Task
Where the word "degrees" occurs in a line of the listing below, copy that line.

The data
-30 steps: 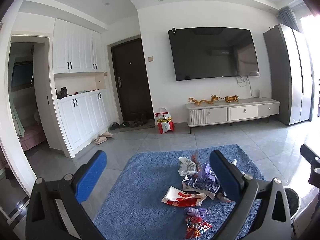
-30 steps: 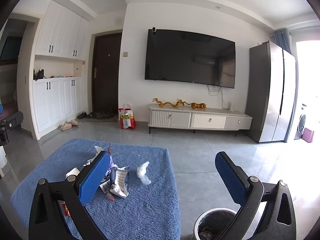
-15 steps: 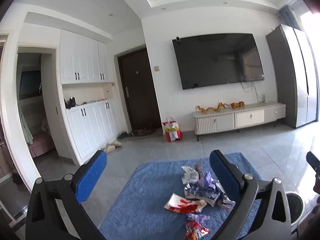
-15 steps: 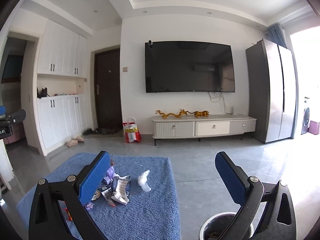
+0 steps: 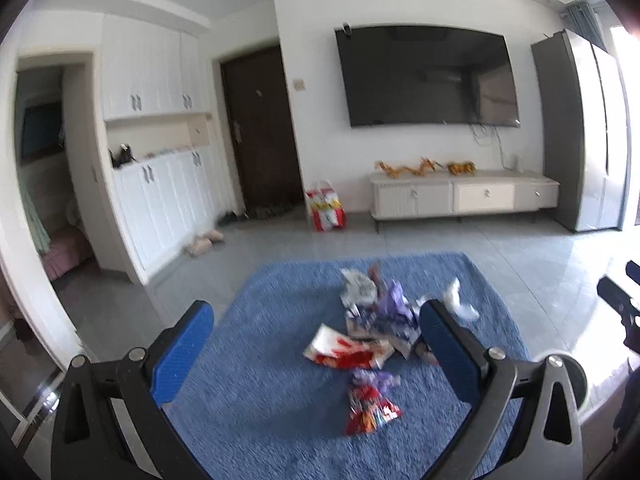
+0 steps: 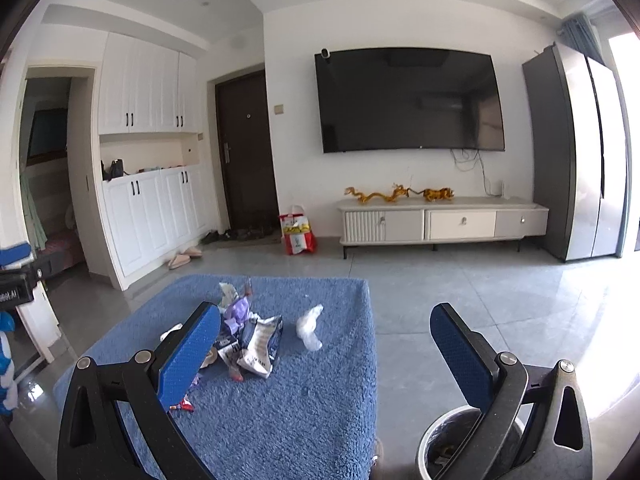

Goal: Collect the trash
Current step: 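Move both tools toward the pile of wrappers on the blue table, then grasp the red snack wrapper with left tool while right tool grasps white printed bag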

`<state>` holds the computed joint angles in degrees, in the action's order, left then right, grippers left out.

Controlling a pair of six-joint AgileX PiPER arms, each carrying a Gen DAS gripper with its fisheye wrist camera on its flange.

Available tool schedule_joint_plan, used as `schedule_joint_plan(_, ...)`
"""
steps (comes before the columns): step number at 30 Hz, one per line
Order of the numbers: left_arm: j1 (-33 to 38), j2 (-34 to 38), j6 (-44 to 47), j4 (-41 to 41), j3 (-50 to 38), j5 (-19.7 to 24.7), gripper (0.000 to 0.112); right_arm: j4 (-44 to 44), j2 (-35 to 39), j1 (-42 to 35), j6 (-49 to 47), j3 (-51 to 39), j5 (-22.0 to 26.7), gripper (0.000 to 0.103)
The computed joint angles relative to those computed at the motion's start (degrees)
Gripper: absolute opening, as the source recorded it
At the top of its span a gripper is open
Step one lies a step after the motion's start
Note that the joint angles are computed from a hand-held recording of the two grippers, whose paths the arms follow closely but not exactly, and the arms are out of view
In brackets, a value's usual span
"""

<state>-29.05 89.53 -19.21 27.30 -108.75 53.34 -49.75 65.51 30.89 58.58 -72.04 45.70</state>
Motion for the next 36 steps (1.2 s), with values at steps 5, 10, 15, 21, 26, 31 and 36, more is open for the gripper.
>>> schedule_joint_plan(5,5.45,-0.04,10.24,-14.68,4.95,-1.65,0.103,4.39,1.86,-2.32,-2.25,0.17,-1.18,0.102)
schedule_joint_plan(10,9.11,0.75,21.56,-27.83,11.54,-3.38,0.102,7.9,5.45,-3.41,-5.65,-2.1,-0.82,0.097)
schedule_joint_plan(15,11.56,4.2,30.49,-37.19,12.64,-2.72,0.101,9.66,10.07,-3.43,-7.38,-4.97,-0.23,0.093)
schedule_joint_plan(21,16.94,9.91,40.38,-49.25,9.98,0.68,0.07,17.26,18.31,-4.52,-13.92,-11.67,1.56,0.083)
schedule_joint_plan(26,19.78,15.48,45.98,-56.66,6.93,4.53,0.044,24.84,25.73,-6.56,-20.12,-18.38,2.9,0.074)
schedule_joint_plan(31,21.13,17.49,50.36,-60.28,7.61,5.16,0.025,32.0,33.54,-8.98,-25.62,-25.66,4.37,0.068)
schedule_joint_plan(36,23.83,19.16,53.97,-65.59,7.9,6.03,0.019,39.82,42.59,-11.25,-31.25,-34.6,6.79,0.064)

Response
`<state>` holds the computed joint angles in degrees, in the action's order, left then right, grippers left out.
The computed joint angles relative to those computed at the motion's start (degrees)

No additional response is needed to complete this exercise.